Find cardinality of all subsets of $\Bbb{R}, \Bbb{Q}$ that have both the biggest and the smallest element Let $X$ be the set of all subsets of $\Bbb{R}$ that have both the biggest and the smallest element.
Let $Y$ be the set of all subsets of $\Bbb{Q}$ that have both the biggest and the smallest element.
Find cardinalities of $X,Y$.
For the first one I tried to narrow down the situation to all the subsets that have $0$ and $1$ as their min and max elements. Let $A=\{\{0,1\}\cup p \ | \ p \in P((0,1))\}$, then $|A|=2^{|(0,1)|}=2^c$, hence $c < |A| \leq |X|$. Because there is $c$ such intervals then $|X|=2^ c \cdot c$.
I don't even know how to approach the $Y$.

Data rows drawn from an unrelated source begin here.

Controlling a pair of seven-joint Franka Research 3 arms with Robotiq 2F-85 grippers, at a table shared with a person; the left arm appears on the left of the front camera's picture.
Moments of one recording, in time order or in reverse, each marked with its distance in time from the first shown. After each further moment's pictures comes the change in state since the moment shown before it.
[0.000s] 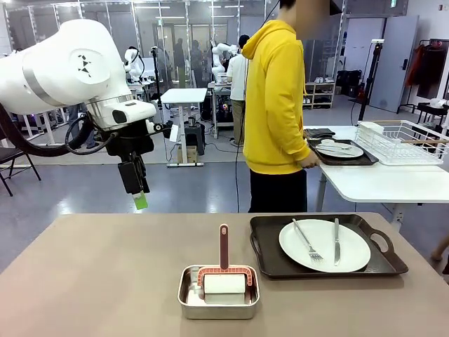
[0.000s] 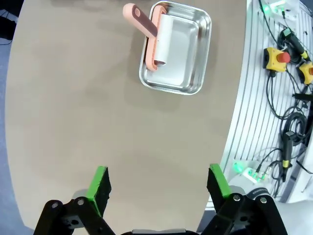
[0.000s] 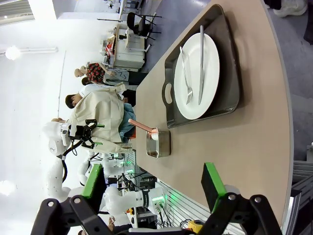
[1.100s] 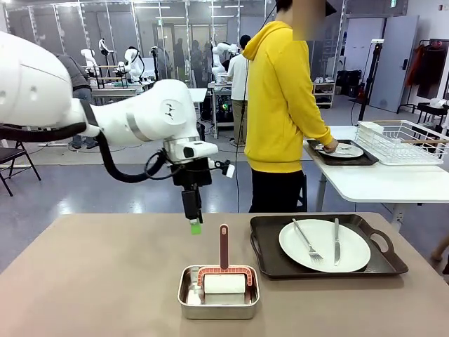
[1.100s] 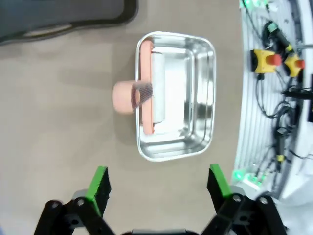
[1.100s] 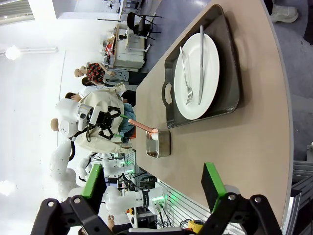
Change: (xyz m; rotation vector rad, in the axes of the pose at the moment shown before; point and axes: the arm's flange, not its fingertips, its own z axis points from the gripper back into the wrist) left arm 0.111 0.061 -0.126 -0.240 0.067 -0.136; right arm 0.000 0.000 0.000 0.000 0.000 0.000
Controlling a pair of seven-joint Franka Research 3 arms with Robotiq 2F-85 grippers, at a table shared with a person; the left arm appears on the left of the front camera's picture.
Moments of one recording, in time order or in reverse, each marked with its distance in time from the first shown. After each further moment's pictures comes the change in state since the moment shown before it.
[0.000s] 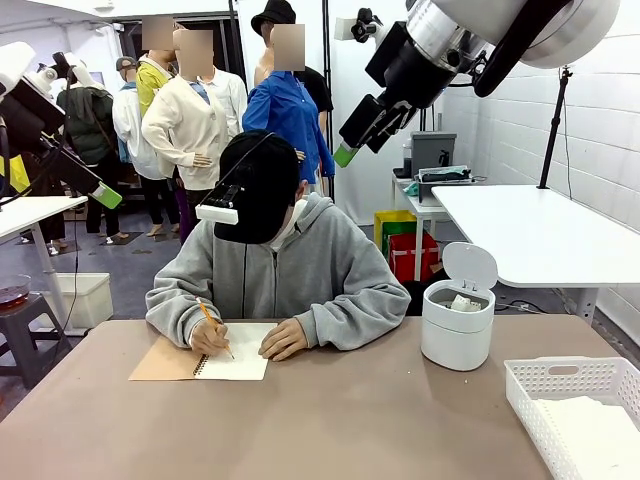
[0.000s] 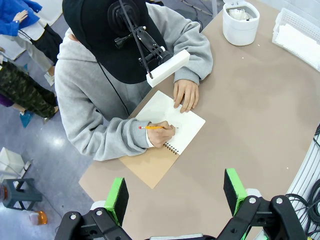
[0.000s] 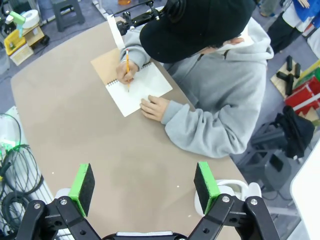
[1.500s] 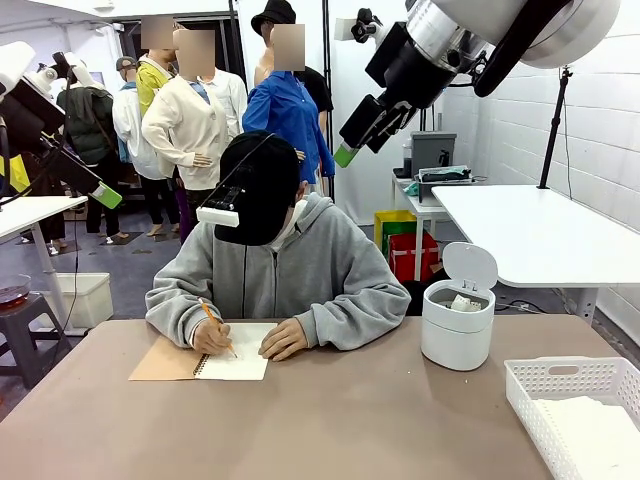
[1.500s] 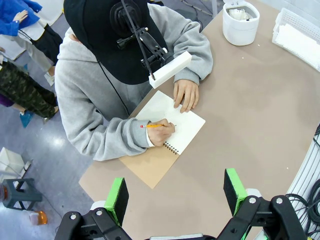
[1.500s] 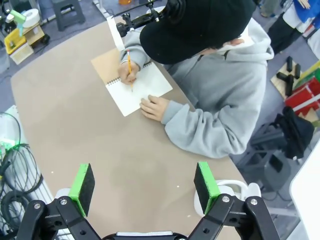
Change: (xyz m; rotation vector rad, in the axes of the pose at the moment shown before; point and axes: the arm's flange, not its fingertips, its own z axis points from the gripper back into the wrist) left arm 0.000 0.000 0.000 0.000 0.000 0.000; right arm 0.000 0.000 0.000 0.001 0.001 0.005
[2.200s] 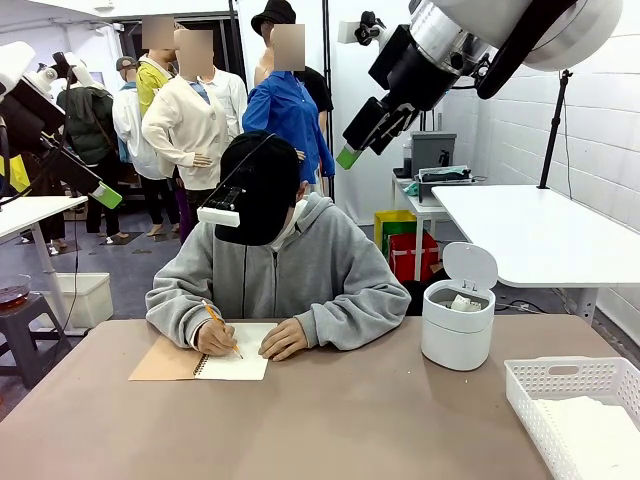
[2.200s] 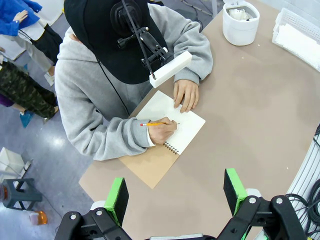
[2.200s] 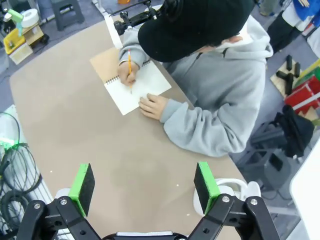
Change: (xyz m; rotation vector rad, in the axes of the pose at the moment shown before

 A: Let $E=\Bbb R$ or $\Bbb Q.$ Choosing a subset of $E$ that has a max and a min amounts to choosing $a\le b$ in $E$ and then some subset of the open interval $(a,b)\subset E.$
If $a=b,$ $(a,b)=\varnothing.$ If $a<b,$ $|(a,b)|=|E|.$
The number of singletons in $E$ is $|E|.$
The number of triples $(a,b,F)$ with $a,b\in E,a<b,F\subset(a,b)$ is the number $|E|$ of elements $a$ times the number $|E|$ of elements $b>a$ times the number $2^{|(a,b)|}=2^{|E|}$ of subsets of $(a,b).$
So the number of subsets of $E$ that have a max and a min is
$$|E|+|E|^2\cdot2^{|E|}=2^{|E|}.$$
A: Anne gives an answer to one possible interpretation of the question but I read it differently.  I took it as asking what cardinalities such a subset could have.

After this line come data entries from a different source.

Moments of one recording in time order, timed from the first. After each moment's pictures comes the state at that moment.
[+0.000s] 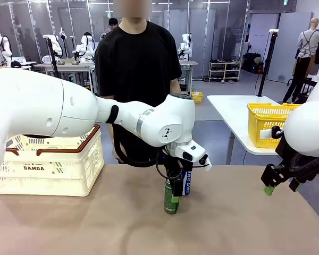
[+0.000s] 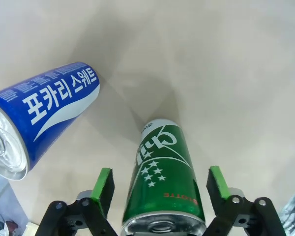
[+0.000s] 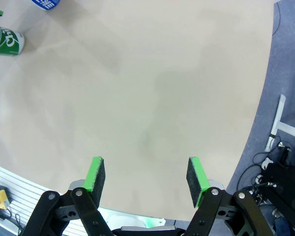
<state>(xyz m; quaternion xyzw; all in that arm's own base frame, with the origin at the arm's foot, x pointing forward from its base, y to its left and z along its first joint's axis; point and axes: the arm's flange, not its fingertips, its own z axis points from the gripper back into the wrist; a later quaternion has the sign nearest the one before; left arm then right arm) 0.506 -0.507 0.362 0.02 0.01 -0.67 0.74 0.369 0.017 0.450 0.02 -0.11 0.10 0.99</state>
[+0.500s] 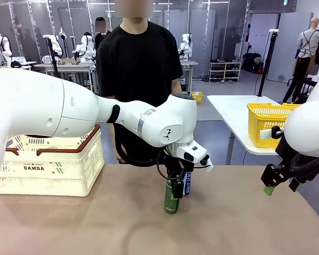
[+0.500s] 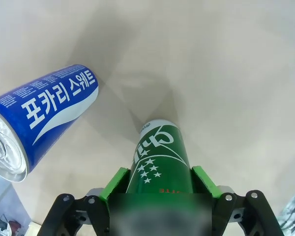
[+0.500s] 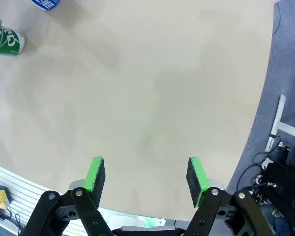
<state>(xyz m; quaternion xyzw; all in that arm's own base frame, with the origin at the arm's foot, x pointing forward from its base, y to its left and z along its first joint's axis) 0.502 -0.511 0.363 0.03 0.01 -0.67 0.74 0.369 0.017 0.450 0.02 -0.11 0.10 0.99</state>
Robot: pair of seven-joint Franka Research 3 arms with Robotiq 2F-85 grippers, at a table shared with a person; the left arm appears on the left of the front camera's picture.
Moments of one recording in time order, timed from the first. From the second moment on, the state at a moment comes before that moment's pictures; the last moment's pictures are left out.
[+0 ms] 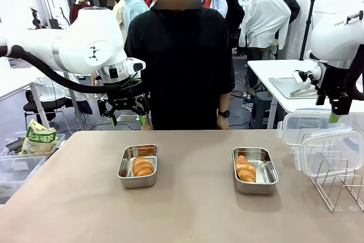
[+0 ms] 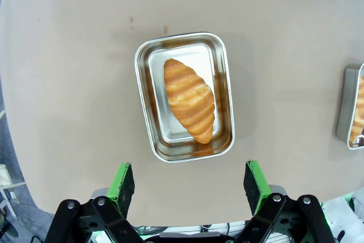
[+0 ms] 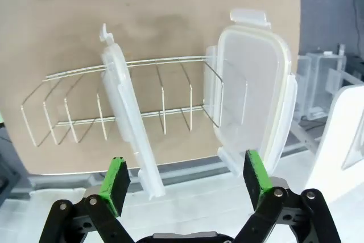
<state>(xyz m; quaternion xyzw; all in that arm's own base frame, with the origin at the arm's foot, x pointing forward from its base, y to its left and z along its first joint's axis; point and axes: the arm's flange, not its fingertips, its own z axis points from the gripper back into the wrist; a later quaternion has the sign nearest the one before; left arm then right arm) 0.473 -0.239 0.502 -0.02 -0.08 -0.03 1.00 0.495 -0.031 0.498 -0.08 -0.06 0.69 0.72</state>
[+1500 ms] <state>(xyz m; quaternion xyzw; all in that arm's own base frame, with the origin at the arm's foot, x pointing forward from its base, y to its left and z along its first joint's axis) 0.474 -0.239 0.502 -0.02 -0.08 -0.03 1.00 0.495 -0.026 0.421 0.05 0.06 0.69 0.72</state>
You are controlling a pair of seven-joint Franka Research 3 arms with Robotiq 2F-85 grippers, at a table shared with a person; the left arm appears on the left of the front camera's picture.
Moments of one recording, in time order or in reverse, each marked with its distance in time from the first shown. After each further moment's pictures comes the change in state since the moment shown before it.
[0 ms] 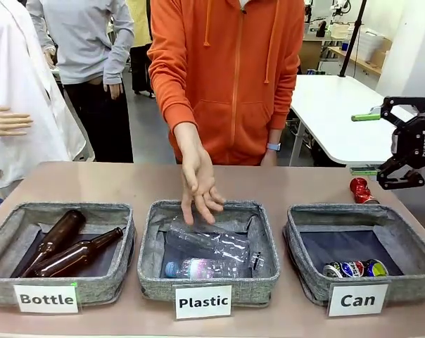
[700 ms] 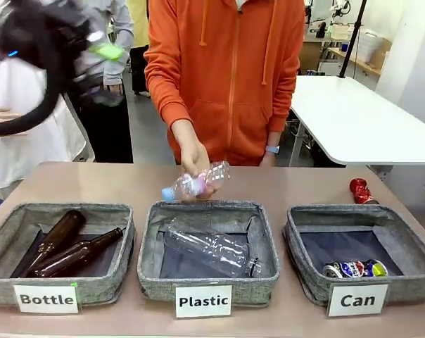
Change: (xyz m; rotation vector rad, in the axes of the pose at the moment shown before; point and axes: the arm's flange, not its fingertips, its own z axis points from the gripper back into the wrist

First, let's look at $\mathbb{Q}$.  $\{1\}$ qualifies so a cardinality of $1$ is possible.  Similarly, $\{1, 2, 3, ..., n\}$ qualifies so all finite cardinalities are possible.  The interval $[0, 1]$ qualifies so countable infinity is possible.  That's the cardinality of the whole of $\mathbb{Q}$ so we can't get any bigger.

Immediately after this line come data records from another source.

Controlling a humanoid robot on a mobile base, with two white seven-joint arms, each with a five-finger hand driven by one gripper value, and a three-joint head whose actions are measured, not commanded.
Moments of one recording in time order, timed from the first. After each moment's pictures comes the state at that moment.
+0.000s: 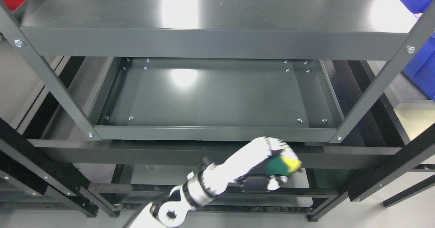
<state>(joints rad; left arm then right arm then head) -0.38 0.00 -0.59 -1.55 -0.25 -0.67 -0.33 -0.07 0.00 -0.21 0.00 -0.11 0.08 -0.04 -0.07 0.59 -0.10</state>
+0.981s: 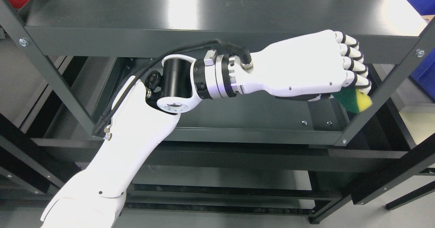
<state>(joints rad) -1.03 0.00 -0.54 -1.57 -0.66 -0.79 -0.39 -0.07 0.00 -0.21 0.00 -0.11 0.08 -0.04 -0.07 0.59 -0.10</state>
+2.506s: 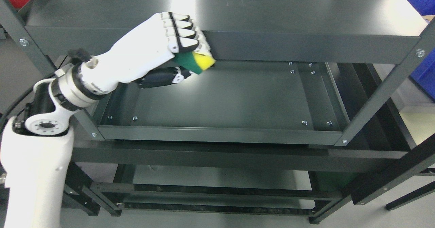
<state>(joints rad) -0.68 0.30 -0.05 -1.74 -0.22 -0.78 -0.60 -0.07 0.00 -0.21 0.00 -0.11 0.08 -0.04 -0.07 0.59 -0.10</state>
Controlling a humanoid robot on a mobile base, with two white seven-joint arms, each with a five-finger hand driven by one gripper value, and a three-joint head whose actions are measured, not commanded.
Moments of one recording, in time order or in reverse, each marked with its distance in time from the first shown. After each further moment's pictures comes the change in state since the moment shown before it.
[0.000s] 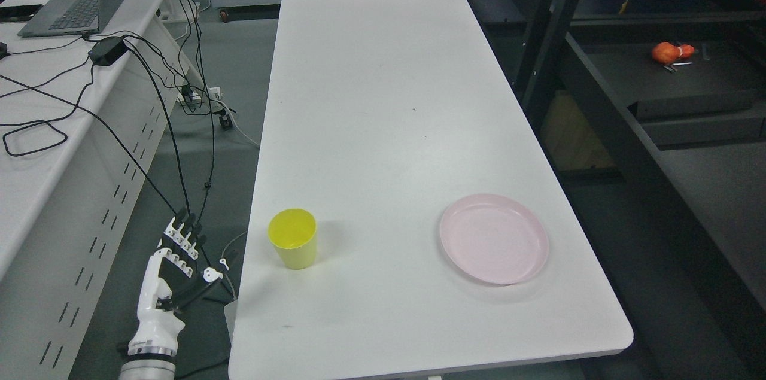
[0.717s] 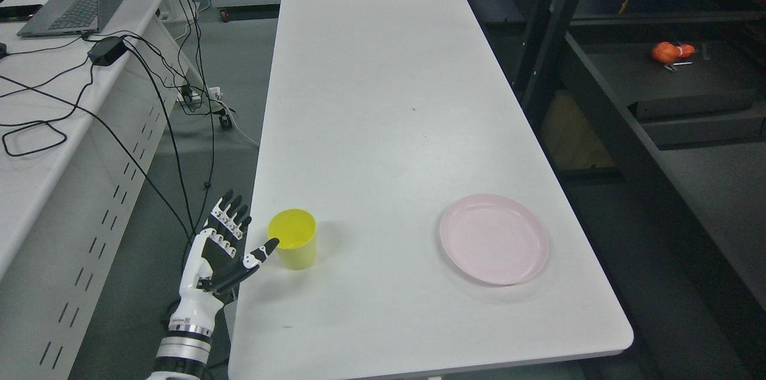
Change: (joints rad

Now, let's look at $\mathbb{R}$.  All of the previous subsets are also subsets of $\mathbb{R}$ so all of the previous answers are possible.  $[0, 1]$ as a subset of $\mathbb{R}$ also unqualified and it has the same cardinality as $\mathbb{R}$ so that is a new possibility.  What about between the cardinalities of $\mathbb{Q}$ and $\mathbb{R}$?  Well that is the Continuum Hypothesis.